### Activity
Leave out the pictures and set down the rest of the listing below word for word.

(Beginning of Data block)

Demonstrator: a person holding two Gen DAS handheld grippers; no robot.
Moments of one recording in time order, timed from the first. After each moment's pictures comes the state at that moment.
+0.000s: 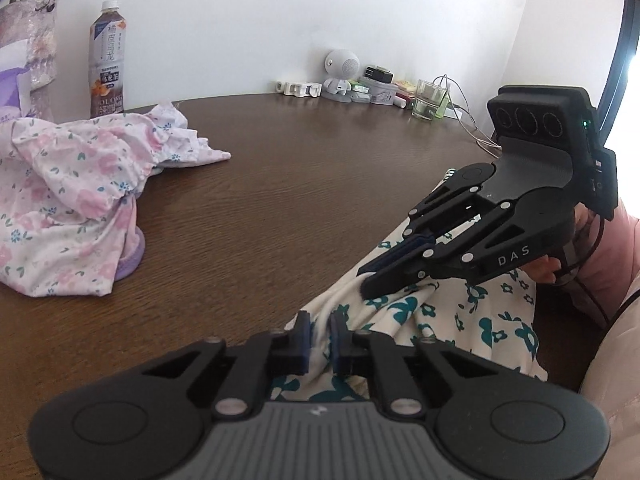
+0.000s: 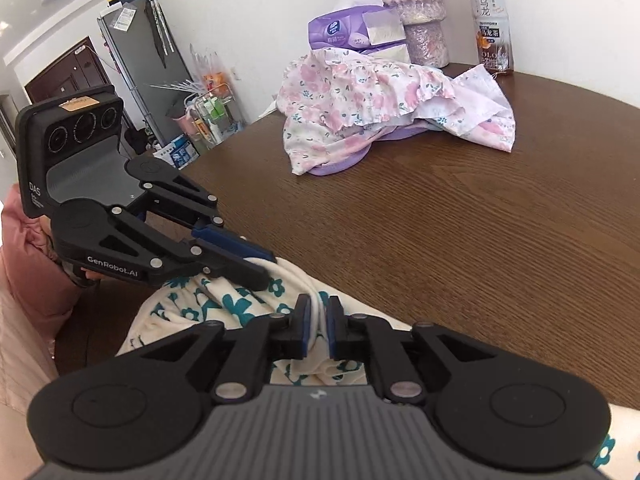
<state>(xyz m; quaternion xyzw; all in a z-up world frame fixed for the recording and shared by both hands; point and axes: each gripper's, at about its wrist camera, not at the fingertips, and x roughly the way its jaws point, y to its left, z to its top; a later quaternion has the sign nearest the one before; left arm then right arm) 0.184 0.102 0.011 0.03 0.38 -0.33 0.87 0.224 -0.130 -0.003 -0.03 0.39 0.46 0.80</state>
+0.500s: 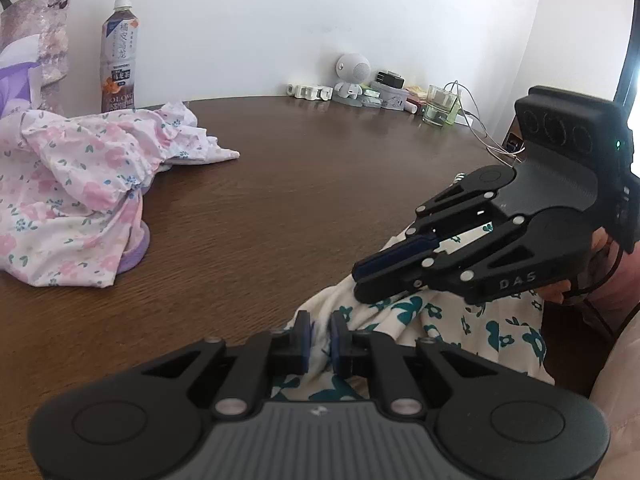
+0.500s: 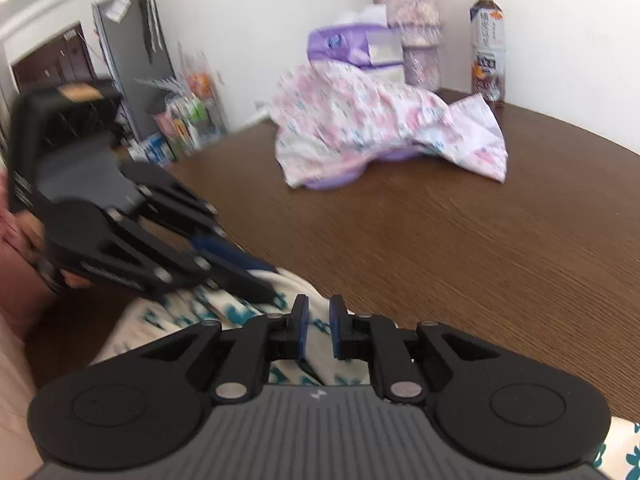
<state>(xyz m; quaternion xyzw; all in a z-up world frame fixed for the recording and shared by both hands) 0.181 0.101 0.008 0.02 0.37 -0.31 0.88 0.207 -0.111 -0.003 -0.08 0.35 0.43 0.83</state>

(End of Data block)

### Written solution
Demonstrator: a person holding two Gen DAS handheld grippers; no robot.
Moments of one recording in time order, timed from the first. After each moment's pictures comes the state at that moment.
+0.000s: 
+0.000s: 
<state>(xyz m; quaternion xyzw; all in a z-up world frame fixed for the recording and shared by both hands; point and axes: each gripper's, at about its wrist camera, not at the fingertips, and x roughly the way its jaws point, y to its left, z to its top; a later quaternion has the sign nearest the one before; left arm then right arm) 0.184 0.102 0.011 0.03 0.38 -0.33 0.87 0.224 -0.130 -0.003 -0.03 0.39 0.46 0.80</state>
+0.500s: 
+0.500s: 
<state>(xyz m; quaternion xyzw; all in a z-up world frame fixed for the recording and shared by both hands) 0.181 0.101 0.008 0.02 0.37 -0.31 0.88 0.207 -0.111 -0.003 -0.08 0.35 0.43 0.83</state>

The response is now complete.